Jonathan Chait at New York on the inaccuracies of Carmen Reinhart and Kenneth Rogoff Is a central assumption of the fiscal debate an out-and-out lie? Appraising a widely-discussed paper that discovered an Excel coding error in the work of Harvard economists Carmen Reinhart and Kenneth Rogoff, Jonathan Chait argues that Reinhart and Rogoff's most famous declaration, that "the national debt causes the economy to slow once it reaches 90 percent of the size of GDP," has achieved widespread currency in policy discussions despite its already-apparent confusion of correlation and causation. "The political debate has been dominated by an imaginary fear," Chait says. "As a result, we’ve endured mass unemployment, a phenomenon with enormous and very long-term consequences." Slate's Matt Yglesias was even clearer in his critique of Reinhart and Rogoff: "[Theirs] is literally the most influential article cited in public and policy debates about the importance of debt stabilization, so naturally this is going to change everything. Or, rather, it will change nothing.
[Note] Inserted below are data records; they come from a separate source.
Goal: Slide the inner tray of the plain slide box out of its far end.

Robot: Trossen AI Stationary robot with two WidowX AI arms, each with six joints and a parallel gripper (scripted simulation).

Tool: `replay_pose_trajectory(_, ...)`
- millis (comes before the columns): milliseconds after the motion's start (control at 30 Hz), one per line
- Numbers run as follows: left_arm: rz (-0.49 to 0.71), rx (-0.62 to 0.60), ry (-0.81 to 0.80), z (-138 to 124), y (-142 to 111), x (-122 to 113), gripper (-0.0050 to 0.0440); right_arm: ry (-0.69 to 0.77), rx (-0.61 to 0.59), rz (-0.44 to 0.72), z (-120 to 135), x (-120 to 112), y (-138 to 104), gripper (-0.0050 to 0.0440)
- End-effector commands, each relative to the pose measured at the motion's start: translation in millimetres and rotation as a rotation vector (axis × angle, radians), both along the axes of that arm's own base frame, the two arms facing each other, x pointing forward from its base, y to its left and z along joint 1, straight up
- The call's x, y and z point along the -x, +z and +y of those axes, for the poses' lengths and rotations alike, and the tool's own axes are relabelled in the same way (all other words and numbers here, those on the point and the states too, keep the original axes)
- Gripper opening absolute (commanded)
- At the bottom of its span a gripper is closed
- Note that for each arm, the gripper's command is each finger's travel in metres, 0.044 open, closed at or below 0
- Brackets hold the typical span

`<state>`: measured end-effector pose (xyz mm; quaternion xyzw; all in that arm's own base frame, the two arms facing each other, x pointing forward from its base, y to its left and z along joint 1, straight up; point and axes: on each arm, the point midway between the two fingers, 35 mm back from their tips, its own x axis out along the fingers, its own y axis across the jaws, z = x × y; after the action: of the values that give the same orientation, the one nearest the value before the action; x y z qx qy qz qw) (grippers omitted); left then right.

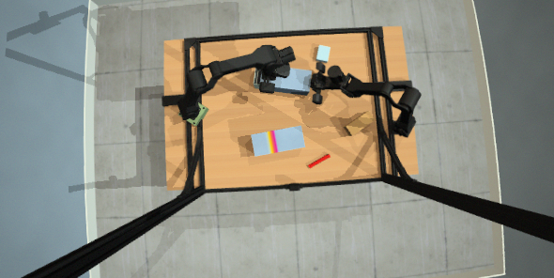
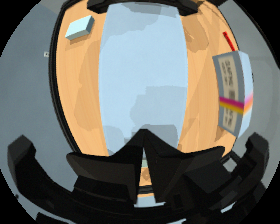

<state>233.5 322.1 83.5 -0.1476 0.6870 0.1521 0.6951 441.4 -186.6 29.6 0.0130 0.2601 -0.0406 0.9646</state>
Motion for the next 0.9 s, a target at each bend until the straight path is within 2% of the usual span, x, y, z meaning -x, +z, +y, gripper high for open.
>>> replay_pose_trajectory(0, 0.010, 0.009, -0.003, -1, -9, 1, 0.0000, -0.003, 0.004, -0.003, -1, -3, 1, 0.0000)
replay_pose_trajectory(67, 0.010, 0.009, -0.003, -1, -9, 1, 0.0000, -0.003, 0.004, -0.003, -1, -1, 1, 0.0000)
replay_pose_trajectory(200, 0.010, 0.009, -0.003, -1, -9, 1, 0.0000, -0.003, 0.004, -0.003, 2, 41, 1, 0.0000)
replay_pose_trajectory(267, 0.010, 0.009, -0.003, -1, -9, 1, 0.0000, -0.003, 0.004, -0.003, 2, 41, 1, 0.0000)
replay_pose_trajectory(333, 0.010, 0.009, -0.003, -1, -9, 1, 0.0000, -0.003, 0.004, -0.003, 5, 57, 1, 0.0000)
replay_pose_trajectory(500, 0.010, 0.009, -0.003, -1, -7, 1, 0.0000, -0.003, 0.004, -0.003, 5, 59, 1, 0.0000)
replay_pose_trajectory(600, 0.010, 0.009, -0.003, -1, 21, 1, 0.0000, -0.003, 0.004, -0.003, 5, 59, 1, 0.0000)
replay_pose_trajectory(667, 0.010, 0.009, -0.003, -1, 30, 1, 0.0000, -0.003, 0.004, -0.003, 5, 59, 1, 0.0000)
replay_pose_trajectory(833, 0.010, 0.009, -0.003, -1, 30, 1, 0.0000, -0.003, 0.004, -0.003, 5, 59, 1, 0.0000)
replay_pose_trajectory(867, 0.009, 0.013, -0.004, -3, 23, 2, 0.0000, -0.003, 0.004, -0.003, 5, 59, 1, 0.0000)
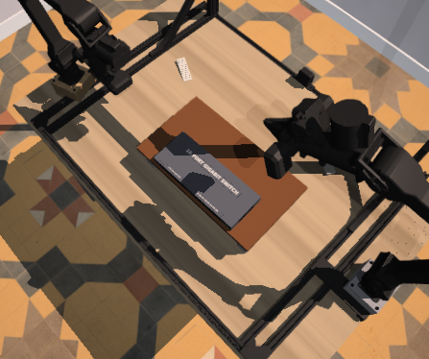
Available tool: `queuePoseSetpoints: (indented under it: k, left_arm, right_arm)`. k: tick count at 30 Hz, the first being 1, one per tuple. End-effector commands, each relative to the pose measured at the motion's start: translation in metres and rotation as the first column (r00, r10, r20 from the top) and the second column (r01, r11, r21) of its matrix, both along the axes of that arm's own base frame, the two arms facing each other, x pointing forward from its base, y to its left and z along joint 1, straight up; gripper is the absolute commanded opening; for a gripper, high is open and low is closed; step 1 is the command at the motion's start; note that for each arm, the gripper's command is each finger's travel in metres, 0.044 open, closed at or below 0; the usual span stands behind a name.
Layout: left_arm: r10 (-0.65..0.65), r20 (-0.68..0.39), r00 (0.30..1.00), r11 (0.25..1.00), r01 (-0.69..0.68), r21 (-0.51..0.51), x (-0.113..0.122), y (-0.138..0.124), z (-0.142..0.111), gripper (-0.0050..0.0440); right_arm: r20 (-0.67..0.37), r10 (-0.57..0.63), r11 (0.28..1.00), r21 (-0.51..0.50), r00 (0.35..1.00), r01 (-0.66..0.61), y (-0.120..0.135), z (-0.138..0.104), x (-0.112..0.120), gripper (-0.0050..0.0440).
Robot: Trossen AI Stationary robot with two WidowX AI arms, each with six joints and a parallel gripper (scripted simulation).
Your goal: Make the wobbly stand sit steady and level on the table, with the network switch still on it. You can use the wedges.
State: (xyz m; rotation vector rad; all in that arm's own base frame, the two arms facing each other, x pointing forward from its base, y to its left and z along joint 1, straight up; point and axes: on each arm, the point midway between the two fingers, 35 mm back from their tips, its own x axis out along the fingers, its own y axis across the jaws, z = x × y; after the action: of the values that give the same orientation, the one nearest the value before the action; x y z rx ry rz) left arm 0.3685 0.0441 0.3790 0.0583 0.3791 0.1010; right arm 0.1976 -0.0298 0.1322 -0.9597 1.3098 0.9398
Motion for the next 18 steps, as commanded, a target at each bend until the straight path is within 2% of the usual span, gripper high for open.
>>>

As I've said many times, citations of the Reinhart/Rogoff result in a policy context obviously appealing to a fallacious form of causal inference." But it's unlikely that will diminish the paper's currency in Washington. "The fact that Reinhart/Rogoff was widely cited despite its huge obvious theoretical problems leads me to confidently predict that the existence of equally huge, albeit more subtle, empirical problems won't change anything either."